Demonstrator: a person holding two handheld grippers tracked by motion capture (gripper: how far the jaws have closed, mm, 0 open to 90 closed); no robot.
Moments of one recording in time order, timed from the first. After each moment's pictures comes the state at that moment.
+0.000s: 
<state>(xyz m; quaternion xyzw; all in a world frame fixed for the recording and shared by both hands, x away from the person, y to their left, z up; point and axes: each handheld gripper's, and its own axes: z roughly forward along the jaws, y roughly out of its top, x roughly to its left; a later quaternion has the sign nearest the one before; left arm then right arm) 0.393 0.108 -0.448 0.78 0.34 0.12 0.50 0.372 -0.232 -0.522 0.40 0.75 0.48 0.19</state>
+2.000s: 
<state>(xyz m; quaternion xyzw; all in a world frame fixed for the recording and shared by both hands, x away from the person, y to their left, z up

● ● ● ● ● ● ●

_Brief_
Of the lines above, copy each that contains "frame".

_Task output_
<state>(xyz m; quaternion xyzw; all in a world frame fixed for the recording and shared by both hands, x away from the person, y to their left, z up; point and axes: each handheld gripper's, and its own axes: z roughly forward along the jaws, y roughly out of its top, x roughly to its left; a later quaternion has the sign nearest the one before; left arm then right arm) 0.393 0.108 -0.448 0.78 0.34 0.12 0.50 0.372 -0.232 -0.522 0.40 0.75 0.48 0.19</state>
<state>(xyz m; quaternion xyzw; all in a world frame fixed for the recording and shared by both hands, x away from the person, y to their left, z up

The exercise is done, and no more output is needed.